Know here is one of my dilemmas. I was combing the internet today and came across a post on another forum and this is one of the replies in the topic:

“There were three 950s (and 1100s)...

Early 66 ones had the original dual point distributors with side electrode and dual coils. These also had thicker rings. The middle SS models made in 66 had dual point distributors that fired an electronic ignition and the 67 SS models had full electronic ignition. The 66 SS models used the 1/16" rings with small piston pins and the older style rods. The 67 models used the newer larger rods and pistons with larger pins.

The distributor head from a 67 will, I believe, mount on the earlier models to give a easy path to electronic ignition. I'm not sure however with the tang on the drive shaft and the rotor shaft, it might even run backwards...

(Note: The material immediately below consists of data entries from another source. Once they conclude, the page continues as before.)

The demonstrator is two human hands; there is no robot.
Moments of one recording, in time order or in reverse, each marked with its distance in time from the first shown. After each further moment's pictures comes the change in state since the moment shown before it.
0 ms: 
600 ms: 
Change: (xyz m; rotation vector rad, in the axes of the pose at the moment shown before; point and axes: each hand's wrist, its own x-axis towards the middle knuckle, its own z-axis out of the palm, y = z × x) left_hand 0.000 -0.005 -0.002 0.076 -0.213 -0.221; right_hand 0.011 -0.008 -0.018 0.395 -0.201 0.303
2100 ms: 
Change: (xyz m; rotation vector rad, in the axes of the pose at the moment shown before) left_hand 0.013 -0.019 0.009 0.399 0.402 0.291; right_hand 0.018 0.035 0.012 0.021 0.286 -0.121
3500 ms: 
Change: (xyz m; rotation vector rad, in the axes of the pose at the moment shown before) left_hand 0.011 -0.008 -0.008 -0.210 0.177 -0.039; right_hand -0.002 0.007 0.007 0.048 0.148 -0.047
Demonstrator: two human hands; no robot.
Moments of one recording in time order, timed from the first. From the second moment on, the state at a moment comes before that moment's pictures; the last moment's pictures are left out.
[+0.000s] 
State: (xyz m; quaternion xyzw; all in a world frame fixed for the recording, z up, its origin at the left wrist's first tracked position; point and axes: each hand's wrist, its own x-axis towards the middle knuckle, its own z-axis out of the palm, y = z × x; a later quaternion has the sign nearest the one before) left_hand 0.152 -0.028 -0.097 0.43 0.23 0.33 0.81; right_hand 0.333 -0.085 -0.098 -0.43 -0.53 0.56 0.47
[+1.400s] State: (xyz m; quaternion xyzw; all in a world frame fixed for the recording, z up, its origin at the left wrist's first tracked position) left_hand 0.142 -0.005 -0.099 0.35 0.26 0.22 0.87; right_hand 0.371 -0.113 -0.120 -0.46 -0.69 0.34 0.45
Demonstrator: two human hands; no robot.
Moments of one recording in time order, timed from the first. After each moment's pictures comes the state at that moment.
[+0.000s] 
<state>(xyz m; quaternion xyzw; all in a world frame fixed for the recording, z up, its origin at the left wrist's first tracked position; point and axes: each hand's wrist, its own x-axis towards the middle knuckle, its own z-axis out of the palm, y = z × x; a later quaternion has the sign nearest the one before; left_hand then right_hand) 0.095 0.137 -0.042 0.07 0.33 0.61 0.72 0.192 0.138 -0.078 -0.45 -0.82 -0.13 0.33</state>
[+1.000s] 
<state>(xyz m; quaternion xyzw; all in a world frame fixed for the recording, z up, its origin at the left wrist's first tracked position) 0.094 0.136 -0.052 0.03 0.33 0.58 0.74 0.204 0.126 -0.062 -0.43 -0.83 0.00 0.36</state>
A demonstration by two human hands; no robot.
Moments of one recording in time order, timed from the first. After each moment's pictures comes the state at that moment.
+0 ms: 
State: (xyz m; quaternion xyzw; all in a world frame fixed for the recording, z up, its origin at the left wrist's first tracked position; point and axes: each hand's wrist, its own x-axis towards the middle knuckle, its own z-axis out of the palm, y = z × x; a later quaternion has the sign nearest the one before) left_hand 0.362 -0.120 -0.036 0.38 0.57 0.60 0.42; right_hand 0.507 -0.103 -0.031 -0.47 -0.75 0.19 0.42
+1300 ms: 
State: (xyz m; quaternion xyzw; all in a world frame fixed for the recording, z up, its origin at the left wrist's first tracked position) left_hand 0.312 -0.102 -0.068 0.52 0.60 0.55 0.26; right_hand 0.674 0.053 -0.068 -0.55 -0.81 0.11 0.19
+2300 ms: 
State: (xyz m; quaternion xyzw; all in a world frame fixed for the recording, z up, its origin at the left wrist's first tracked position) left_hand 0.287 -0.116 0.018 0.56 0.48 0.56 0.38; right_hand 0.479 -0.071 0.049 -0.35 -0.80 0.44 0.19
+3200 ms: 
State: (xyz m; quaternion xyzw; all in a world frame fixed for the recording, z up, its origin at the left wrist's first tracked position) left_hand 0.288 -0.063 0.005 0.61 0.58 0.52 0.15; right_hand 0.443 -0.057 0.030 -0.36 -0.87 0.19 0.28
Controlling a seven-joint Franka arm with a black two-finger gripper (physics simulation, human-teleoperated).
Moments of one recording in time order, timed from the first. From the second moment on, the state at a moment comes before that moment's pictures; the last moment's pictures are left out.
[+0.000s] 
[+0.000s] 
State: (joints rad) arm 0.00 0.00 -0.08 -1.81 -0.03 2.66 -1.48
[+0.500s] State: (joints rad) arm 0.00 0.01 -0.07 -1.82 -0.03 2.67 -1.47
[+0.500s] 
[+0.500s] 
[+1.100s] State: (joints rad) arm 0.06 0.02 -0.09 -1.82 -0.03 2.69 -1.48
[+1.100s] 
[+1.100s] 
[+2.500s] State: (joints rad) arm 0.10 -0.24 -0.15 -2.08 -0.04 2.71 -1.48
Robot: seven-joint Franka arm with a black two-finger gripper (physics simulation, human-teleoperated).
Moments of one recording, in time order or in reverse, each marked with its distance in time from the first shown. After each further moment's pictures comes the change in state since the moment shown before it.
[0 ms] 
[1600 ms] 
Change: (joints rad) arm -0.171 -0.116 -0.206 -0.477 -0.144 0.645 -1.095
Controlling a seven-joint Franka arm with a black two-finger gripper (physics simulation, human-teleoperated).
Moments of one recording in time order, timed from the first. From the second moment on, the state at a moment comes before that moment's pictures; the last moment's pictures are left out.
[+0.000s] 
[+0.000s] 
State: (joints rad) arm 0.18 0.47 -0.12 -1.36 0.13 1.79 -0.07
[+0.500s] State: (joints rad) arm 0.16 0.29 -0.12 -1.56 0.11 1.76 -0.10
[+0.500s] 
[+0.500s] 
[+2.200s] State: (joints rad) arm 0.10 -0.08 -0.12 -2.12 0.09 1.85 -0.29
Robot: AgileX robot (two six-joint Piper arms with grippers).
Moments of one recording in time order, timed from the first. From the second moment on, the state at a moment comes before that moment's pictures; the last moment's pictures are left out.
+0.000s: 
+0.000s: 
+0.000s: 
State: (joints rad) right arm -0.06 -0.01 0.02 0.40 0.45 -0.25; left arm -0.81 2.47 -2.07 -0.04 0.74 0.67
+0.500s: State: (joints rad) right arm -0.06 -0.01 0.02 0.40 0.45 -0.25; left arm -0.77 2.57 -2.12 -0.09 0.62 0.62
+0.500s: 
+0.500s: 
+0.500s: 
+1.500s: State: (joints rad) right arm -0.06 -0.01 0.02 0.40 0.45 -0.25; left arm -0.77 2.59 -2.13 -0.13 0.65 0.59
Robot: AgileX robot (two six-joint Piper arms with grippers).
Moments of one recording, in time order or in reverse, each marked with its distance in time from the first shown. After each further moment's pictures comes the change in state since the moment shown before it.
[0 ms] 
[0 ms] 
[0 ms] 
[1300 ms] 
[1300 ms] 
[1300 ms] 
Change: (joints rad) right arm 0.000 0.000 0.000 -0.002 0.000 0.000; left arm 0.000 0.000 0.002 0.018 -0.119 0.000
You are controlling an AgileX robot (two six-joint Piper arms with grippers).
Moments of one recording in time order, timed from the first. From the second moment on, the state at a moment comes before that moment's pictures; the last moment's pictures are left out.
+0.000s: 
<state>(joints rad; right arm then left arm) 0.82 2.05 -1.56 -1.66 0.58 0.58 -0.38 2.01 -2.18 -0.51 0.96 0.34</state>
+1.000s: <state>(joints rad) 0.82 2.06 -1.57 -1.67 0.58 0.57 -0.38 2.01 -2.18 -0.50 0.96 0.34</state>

There's a picture of my 66 1100SS on the site somewhere. It has silver/red decals and a flame on the lower cowling trim horse shoe.

I always thought the 950 was rated at 95hp instead to make the 110hp 1100 look more attractive. That's probably showing my bias against marketing people. Just as the 1250 looked much more attractive vs the 1000 instead of the 1100... Kinda like $19.95 seems like a lot less than $20.00?!?”


This reply was written by username CrayzKirk. I suspected something like this went all, but was not sure. It all makes more sense to me about the identification of my outboard. Mine falls in the middle category, so I have a dual point set up with single ignition coil. My question is: will the solid state trigger coil fit my distributor (I would change the rotor also) and where do the three wires hook up. As of right now the dual points have one wire each that connect to a single post of the switch box(left side of box as if you are driving the boat). The condenser is also connected to the same post. The newer solid state trigger coil has three wires from it (brown, Black and red, (I think)) that connects to the switch box using three separate terminals. Would I have to change out the switch box? Or is there a way to hook up the trigger coil to the older switch box. Cost is also a concern; if I have to switch out the switch box I will stay with points.
I will upload some pictures of my set up.